Archaeological site in Larnaca, Cyprus

The Mnemata Site is an archaeological excavation site at the Mnemata locality of Larnaca, Cyprus. A tomb was discovered in 1979—during the construction of a refugee settlement.

A supermarket was built over the excavation site . The site is located on the city block east of the junction of Plateia Mitropoleos and Nikodimou Mylona Street.

The site has been referred to as Agios Georgios cemetery, in various interim reports. (There are other institutions in the same city that are known as Agios Georgios. One is the Agios Georgios refugee settlement—the other is the cemetery on Agiou Georgiou Kontou Street. (An "Ancient Kition" text on a roadsign, points toward the cemetery on Agiou Georgiou Kontou Street.)
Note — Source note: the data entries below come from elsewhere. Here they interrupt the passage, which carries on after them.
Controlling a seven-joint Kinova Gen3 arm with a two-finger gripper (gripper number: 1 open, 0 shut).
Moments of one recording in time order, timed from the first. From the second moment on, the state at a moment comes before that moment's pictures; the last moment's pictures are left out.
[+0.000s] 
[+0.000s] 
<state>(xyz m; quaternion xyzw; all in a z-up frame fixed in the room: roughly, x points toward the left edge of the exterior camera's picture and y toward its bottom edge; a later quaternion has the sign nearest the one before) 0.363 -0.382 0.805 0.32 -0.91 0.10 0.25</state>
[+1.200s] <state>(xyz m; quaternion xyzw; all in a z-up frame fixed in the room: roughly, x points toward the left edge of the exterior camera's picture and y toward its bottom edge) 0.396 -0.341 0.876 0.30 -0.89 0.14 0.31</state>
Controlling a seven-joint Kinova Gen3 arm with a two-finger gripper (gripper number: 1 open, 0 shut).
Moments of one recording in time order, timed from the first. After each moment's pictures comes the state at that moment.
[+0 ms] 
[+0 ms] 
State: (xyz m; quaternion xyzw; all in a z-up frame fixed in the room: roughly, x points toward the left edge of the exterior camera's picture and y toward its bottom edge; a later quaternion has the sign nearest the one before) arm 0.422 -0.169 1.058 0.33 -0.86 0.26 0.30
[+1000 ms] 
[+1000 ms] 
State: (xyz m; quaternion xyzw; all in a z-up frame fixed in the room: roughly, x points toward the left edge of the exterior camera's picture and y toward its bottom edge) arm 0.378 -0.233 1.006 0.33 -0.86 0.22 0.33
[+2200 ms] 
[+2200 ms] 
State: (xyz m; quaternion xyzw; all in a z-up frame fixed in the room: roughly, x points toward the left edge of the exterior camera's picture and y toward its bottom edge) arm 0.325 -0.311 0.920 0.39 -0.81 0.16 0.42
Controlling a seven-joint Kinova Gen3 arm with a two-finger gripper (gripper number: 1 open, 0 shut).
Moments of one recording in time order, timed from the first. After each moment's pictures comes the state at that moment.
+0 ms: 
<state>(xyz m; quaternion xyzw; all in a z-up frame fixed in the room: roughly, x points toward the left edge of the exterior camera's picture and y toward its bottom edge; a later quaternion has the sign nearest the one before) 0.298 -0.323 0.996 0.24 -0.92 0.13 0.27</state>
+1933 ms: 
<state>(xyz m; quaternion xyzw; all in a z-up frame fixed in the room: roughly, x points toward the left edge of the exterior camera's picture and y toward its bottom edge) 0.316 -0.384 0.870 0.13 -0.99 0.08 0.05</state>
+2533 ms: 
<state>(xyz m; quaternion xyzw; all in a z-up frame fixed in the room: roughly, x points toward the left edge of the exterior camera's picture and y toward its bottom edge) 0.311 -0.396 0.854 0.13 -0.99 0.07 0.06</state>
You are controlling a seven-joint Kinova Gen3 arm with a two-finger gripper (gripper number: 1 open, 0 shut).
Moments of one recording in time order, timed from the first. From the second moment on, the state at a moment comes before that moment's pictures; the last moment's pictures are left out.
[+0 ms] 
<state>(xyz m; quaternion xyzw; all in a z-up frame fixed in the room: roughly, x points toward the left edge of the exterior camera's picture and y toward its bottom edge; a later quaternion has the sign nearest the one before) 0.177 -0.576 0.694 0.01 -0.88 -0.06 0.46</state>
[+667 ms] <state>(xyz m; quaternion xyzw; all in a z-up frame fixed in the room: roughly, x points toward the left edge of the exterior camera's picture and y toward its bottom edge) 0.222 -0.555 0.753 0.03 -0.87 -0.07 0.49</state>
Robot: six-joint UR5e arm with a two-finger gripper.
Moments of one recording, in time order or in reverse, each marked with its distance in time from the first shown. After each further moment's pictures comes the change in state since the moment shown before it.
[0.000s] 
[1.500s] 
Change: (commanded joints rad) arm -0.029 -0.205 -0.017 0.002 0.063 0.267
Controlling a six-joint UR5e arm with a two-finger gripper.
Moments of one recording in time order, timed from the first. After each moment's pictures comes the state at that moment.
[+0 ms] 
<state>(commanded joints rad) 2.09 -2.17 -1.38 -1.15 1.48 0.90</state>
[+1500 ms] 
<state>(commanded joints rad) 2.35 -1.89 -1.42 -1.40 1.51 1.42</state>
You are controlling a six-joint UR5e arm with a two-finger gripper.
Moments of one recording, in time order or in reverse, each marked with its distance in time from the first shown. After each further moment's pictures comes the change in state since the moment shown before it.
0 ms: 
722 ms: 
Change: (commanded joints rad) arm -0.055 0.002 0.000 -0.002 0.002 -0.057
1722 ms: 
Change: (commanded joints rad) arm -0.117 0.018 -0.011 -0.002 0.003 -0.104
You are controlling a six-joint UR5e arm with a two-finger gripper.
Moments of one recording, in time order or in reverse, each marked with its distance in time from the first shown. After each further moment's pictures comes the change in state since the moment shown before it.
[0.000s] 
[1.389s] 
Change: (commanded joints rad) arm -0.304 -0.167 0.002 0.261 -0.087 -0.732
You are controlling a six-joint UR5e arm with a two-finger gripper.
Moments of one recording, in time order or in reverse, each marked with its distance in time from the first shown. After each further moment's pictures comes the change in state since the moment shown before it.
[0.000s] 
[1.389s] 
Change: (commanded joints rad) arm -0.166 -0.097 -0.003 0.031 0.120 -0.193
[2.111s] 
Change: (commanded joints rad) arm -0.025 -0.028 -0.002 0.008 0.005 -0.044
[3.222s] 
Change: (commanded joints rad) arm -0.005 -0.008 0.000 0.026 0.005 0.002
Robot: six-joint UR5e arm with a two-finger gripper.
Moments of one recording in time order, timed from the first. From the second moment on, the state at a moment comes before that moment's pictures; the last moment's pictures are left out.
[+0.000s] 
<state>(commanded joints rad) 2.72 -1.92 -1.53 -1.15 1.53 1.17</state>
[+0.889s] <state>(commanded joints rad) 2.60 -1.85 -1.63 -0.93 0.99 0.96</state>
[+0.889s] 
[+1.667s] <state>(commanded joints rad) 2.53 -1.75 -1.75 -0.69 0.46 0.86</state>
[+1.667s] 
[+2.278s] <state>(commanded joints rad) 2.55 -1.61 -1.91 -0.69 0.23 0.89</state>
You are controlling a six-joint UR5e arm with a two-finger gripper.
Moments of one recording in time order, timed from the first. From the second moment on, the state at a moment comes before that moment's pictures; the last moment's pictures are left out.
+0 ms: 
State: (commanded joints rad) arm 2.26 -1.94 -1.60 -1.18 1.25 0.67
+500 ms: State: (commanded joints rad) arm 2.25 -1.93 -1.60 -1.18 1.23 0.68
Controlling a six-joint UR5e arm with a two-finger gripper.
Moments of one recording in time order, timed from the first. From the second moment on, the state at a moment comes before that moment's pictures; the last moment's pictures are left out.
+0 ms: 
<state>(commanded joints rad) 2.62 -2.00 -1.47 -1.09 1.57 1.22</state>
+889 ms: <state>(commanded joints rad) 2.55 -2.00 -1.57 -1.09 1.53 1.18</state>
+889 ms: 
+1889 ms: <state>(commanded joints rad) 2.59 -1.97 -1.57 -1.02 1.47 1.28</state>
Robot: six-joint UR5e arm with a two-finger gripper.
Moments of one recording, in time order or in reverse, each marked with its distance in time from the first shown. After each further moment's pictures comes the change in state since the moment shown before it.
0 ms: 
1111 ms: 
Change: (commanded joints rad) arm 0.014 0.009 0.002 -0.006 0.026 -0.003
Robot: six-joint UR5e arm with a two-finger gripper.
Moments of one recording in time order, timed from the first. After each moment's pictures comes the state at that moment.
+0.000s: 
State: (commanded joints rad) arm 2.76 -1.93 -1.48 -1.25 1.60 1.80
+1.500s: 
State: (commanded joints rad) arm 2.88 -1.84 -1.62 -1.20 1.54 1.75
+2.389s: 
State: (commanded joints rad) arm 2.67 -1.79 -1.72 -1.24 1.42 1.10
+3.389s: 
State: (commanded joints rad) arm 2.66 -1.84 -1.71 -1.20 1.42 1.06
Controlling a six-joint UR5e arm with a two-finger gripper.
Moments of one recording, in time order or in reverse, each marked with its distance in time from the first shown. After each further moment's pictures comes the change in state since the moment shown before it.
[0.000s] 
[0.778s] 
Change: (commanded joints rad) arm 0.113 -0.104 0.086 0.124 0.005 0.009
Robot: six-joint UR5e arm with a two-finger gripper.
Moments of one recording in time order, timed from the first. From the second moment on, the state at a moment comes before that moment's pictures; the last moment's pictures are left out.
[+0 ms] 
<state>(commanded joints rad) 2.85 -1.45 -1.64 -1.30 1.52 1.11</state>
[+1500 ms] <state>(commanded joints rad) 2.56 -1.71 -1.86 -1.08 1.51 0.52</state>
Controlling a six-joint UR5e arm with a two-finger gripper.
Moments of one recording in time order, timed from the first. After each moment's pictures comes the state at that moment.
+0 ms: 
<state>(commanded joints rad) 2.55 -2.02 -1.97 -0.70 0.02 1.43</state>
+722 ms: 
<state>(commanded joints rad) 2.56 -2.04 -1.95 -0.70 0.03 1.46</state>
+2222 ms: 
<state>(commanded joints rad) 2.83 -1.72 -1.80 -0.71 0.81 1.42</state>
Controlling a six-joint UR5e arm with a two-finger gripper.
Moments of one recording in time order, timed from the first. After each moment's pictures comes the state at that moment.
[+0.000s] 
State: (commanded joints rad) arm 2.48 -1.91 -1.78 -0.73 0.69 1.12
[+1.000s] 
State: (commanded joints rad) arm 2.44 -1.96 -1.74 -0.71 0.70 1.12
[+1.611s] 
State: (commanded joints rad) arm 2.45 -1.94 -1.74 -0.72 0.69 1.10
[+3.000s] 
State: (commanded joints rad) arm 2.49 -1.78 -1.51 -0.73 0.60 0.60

Other archaeological sites in its vicinity include the Pervolia Site, located north-east of Mnemata.

==Name==
Mnemata is the name of the locality, and it means "graves".

The Mnemata Site is also known as the Agios Georgios cemetery, because a tomb was found in 1979 during the construction of a refugee settlement called Agios Georgios. Other tombs were later found on site.

==History==
During the construction of the Agios Georgios refugee settlement, a tomb was discovered on March 22, 1979. In 1979, 63 tombs were excavated there.

In 1989 Michael Heltzer said that the Ayious Georghios-Mnimata site had an unexcavated southern part that lies 700 m northwest of Kition's city wall, and 1,500 m northwest of the seashore. "The site had been used as a cemetery from the beginning of the Iron Age until the Roman times", and there were four cemeteries in its environs in 1989.